----- Records for this task
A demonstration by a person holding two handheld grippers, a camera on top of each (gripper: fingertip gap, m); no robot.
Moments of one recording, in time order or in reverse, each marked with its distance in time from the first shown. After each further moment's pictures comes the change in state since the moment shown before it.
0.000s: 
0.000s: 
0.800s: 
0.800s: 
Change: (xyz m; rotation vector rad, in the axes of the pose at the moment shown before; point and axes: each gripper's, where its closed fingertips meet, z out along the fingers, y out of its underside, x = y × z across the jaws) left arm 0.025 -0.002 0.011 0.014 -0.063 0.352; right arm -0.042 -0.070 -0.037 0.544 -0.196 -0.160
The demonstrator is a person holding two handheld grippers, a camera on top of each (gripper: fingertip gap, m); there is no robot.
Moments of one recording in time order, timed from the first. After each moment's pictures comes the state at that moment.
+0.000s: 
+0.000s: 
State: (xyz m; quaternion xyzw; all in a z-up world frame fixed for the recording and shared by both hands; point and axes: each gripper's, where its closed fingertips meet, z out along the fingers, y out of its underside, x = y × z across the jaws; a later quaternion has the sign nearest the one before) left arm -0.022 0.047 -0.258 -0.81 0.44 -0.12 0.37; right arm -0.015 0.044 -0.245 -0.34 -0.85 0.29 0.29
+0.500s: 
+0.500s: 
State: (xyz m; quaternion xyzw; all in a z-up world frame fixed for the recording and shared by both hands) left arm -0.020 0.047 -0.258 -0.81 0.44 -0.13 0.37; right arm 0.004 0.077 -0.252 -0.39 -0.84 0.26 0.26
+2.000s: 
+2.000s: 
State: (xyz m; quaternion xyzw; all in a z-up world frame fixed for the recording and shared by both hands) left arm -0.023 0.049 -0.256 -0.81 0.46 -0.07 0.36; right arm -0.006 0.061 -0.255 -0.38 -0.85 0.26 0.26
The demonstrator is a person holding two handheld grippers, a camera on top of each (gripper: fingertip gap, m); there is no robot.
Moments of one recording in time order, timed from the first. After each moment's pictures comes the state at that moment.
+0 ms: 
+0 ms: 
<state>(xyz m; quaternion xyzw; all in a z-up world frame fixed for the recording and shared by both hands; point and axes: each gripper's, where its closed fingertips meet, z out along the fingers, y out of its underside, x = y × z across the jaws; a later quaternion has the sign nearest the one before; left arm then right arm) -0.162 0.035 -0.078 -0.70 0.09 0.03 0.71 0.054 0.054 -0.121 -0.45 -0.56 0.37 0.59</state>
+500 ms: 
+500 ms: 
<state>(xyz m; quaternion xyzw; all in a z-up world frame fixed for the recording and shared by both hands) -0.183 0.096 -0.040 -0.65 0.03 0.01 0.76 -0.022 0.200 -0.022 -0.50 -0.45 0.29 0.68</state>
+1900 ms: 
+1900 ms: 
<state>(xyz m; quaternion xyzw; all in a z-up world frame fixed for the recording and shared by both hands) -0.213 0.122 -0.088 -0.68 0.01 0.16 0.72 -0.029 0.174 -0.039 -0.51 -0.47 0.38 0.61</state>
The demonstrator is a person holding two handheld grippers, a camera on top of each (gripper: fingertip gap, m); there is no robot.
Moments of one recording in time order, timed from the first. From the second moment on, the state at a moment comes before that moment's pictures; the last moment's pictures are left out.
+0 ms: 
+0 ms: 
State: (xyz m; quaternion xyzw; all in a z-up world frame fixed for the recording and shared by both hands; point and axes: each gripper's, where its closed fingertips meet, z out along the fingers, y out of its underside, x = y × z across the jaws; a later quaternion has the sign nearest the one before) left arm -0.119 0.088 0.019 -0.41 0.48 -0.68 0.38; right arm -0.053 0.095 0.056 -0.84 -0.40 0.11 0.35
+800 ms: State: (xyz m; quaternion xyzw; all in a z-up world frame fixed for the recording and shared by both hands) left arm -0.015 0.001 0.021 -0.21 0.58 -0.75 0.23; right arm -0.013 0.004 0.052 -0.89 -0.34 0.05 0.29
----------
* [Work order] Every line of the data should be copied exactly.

* [Task result]
A demonstration by a person holding two handheld grippers, a camera on top of each (gripper: fingertip gap, m); no robot.
Moments of one recording, in time order or in reverse, each marked with its distance in time from the first shown. After each further moment's pictures comes the change in state since the moment shown before it.
0.000s: 
0.000s: 
0.800s: 
0.800s: 
Change: (xyz m; rotation vector rad, in the axes of the pose at the moment shown before; point and axes: each gripper's, where its closed fingertips meet, z out along the fingers, y out of its underside, x = y × z across the jaws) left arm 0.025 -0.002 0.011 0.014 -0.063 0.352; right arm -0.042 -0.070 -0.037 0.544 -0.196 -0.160
The demonstrator is a person holding two handheld grippers, a camera on top of each (gripper: fingertip gap, m); there is no robot.
Moments of one recording in time order, timed from the first. After each moment's pictures comes the state at that moment.
+0.000s: 
+0.000s: 
State: (xyz m; quaternion xyzw; all in a z-up world frame fixed for the recording and shared by both hands; point and axes: each gripper's, where its closed fingertips meet, z out along the fingers, y out of its underside, x = y × z across the jaws; a later quaternion has the sign nearest the one before) left arm -0.022 0.047 -0.258 -0.81 0.44 -0.12 0.37; right arm -0.015 0.044 -0.245 -0.34 -0.85 0.29 0.29
+0.500s: 
+0.500s: 
State: (xyz m; quaternion xyzw; all in a z-up world frame fixed for the recording and shared by both hands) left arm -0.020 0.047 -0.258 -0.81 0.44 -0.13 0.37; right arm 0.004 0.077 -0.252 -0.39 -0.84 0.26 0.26
+2.000s: 
+2.000s: 
State: (xyz m; quaternion xyzw; all in a z-up world frame fixed for the recording and shared by both hands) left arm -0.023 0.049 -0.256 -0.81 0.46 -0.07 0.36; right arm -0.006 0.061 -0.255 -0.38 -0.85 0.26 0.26
The demonstrator is a person holding two handheld grippers, a camera on top of each (gripper: fingertip gap, m); there is no robot.
Moments of one recording in time order, timed from the first. After each moment's pictures comes the state at that moment.
+0 ms: 
+0 ms: 
<state>(xyz m; quaternion xyzw; all in a z-up world frame fixed for the recording and shared by both hands; point and axes: each gripper's, where its closed fingertips meet, z out along the fingers, y out of its underside, x = y × z across the jaws; a later quaternion has the sign nearest the one before; left arm then right arm) -0.162 0.035 -0.078 -0.70 0.09 0.03 0.71 0.054 0.054 -0.121 -0.45 -0.56 0.37 0.59</state>
+500 ms: 
+500 ms: 
<state>(xyz m; quaternion xyzw; all in a z-up world frame fixed for the recording and shared by both hands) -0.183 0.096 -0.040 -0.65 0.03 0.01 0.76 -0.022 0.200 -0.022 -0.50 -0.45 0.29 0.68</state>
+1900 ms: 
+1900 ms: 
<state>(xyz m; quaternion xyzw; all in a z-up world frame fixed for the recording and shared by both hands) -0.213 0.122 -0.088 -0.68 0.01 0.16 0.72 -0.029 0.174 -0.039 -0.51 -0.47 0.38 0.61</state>
The demonstrator is a person holding two handheld grippers, a camera on top of each (gripper: fingertip gap, m); there is no robot.
Moments of one recording in time order, timed from the first. From the second moment on, the state at a moment comes before that moment's pictures; the last moment's pictures are left out.
+0 ms: 
+0 ms: 
State: (xyz m; quaternion xyzw; all in a z-up world frame fixed for the recording and shared by both hands; point and axes: each gripper's, where its closed fingertips meet, z out along the fingers, y out of its underside, x = y × z across the jaws; a later quaternion has the sign nearest the one before) left arm -0.119 0.088 0.019 -0.41 0.48 -0.68 0.38; right arm -0.053 0.095 0.056 -0.84 -0.40 0.11 0.35
+800 ms: State: (xyz m; quaternion xyzw; all in a z-up world frame fixed for the recording and shared by both hands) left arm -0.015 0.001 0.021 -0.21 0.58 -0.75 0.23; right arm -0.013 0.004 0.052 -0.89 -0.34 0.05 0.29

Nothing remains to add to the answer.